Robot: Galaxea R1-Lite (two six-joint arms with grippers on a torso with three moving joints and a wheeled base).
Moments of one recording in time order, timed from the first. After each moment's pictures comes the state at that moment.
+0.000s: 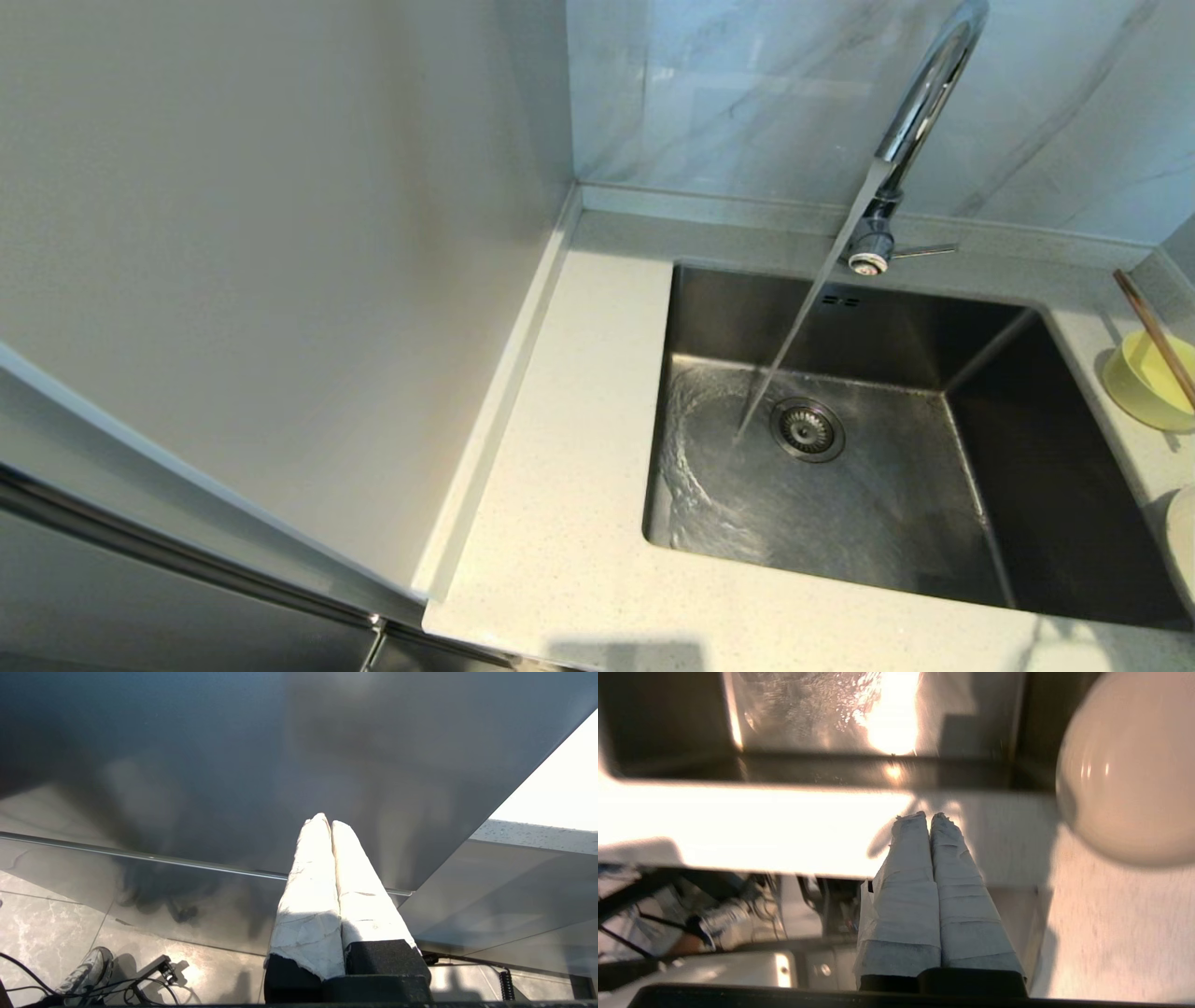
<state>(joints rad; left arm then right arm) 0.00 0.00 0.00 0.00 0.00 0.00 -0.16 1.11 -1.20 0.93 0.10 0.13</state>
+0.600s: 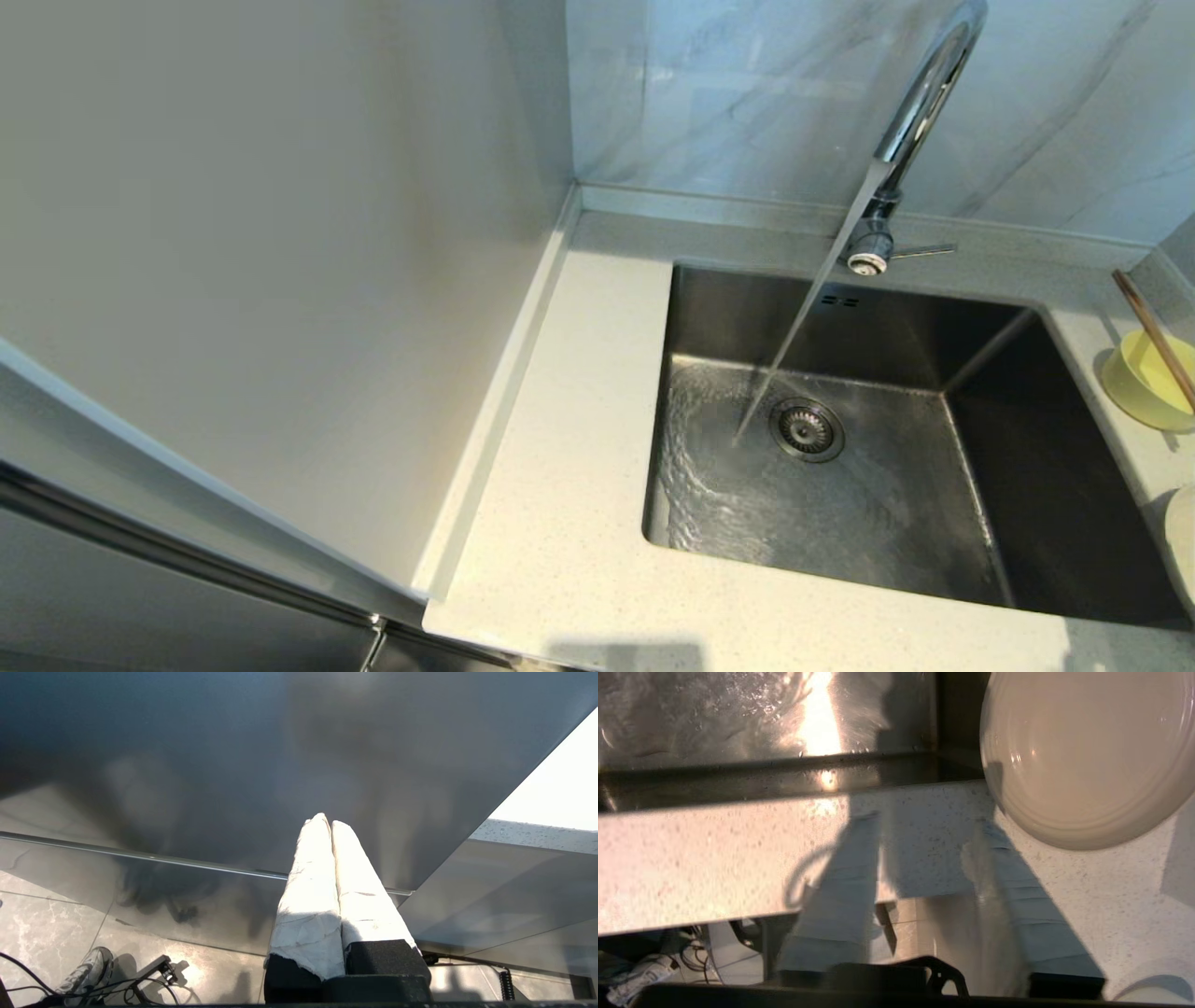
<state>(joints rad) 0.00 0.00 0.00 0.00 0.00 0.00 -0.20 1.06 -0.84 0.60 -0.11 0.11</state>
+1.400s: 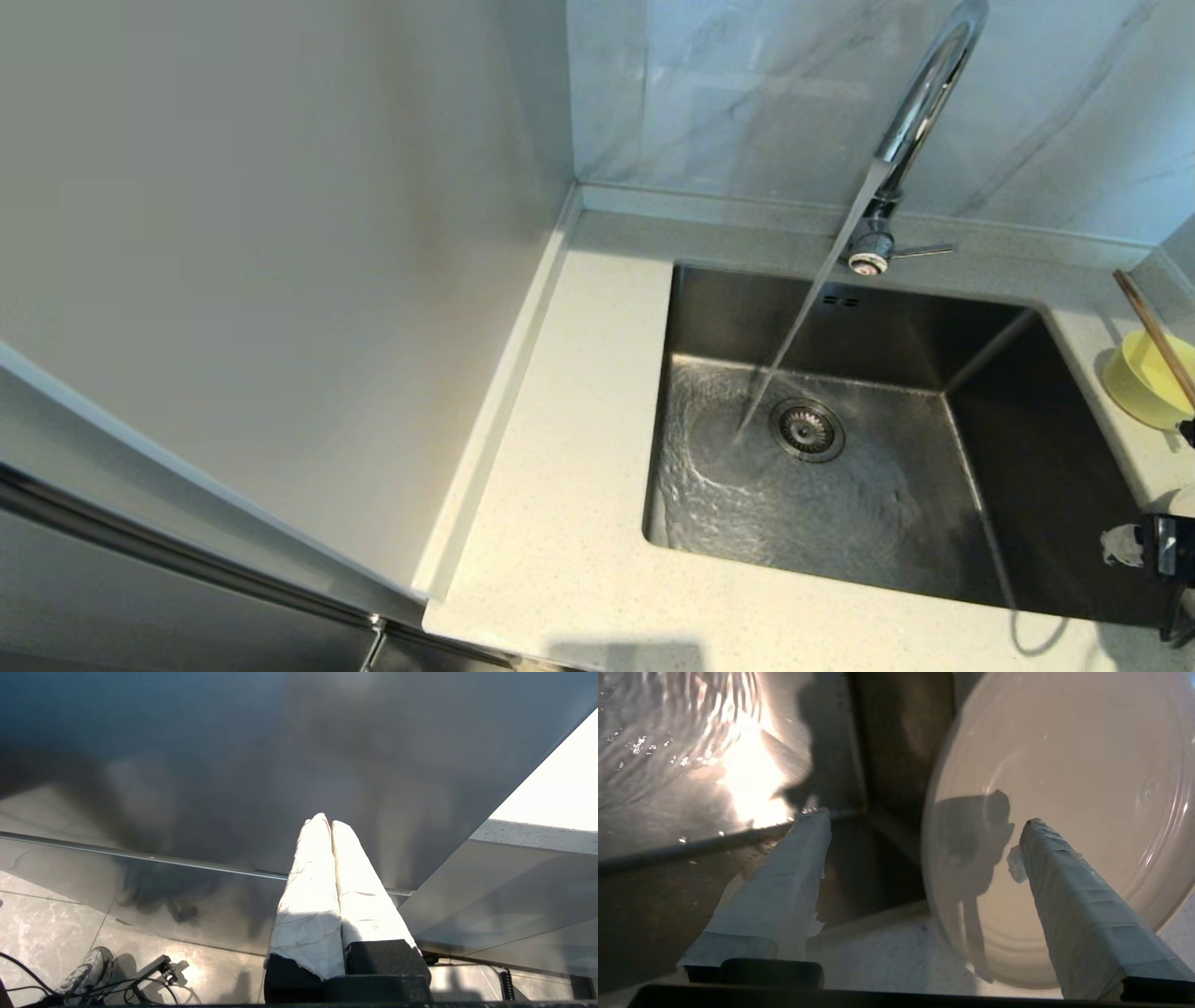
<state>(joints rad) 0.00 0.00 0.00 0.00 0.00 0.00 -0.31 1.43 -0.58 -0.06 -0.25 0.02</state>
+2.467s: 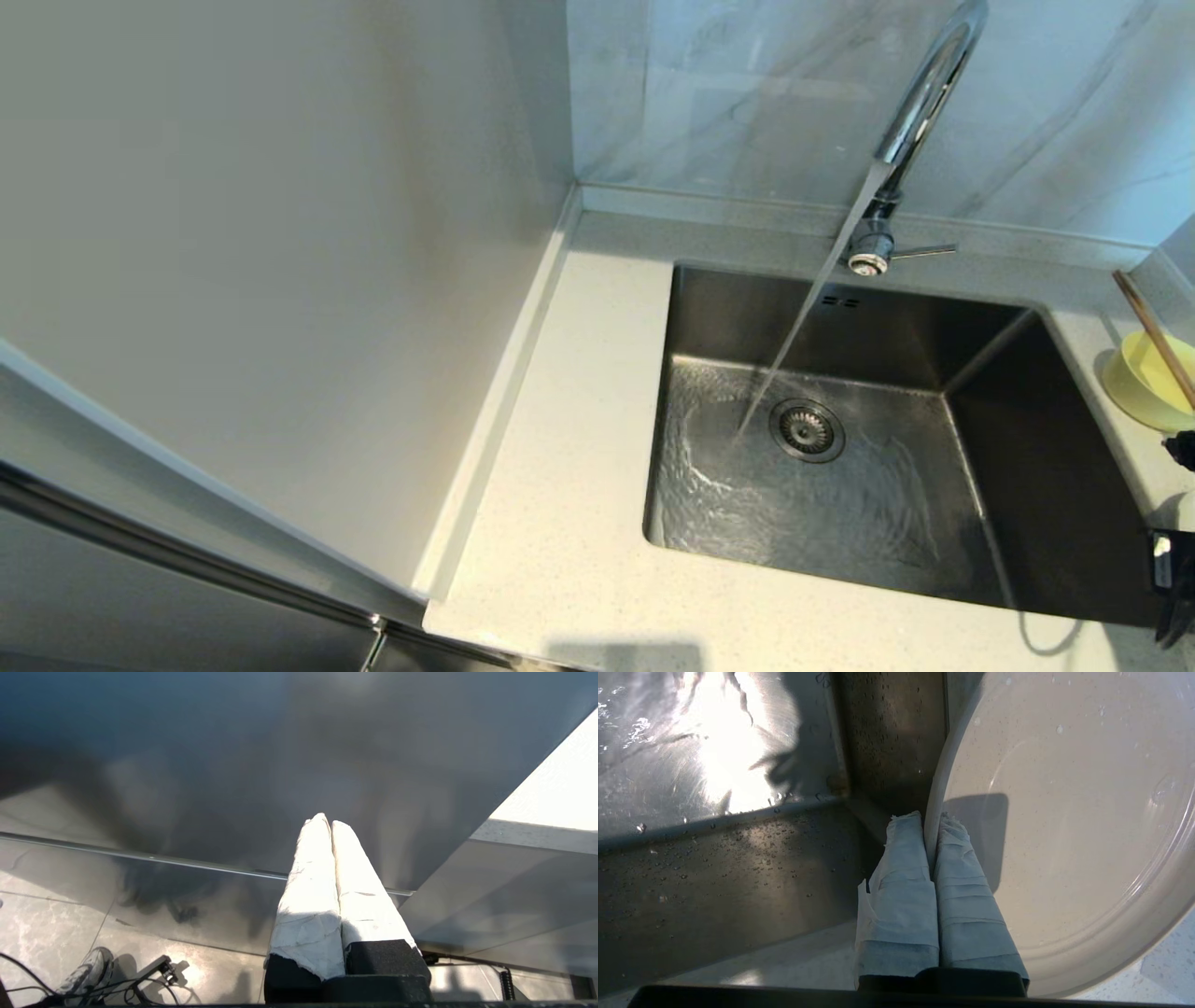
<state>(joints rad) 0.00 0.00 0.00 0.00 0.00 0.00 -0.35 1.50 -0.57 -0.06 -0.25 -0.03</state>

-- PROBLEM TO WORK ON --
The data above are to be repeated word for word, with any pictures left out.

-- PROBLEM SOLUTION --
Robot: Galaxea R1-Lite (two six-joint arms with grippers on a torso with three moving joints and a wheeled base).
Moments of one recording in time order, timed from the first. After each moment's pictures comes the state at that moment.
+0.000s: 
<state>(joints rad; left arm then right arm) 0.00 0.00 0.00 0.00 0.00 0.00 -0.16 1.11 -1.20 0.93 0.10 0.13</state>
+0.600s: 
<state>(joints rad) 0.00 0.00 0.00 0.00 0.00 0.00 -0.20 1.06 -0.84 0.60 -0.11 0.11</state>
+1.400s: 
<state>(joints rad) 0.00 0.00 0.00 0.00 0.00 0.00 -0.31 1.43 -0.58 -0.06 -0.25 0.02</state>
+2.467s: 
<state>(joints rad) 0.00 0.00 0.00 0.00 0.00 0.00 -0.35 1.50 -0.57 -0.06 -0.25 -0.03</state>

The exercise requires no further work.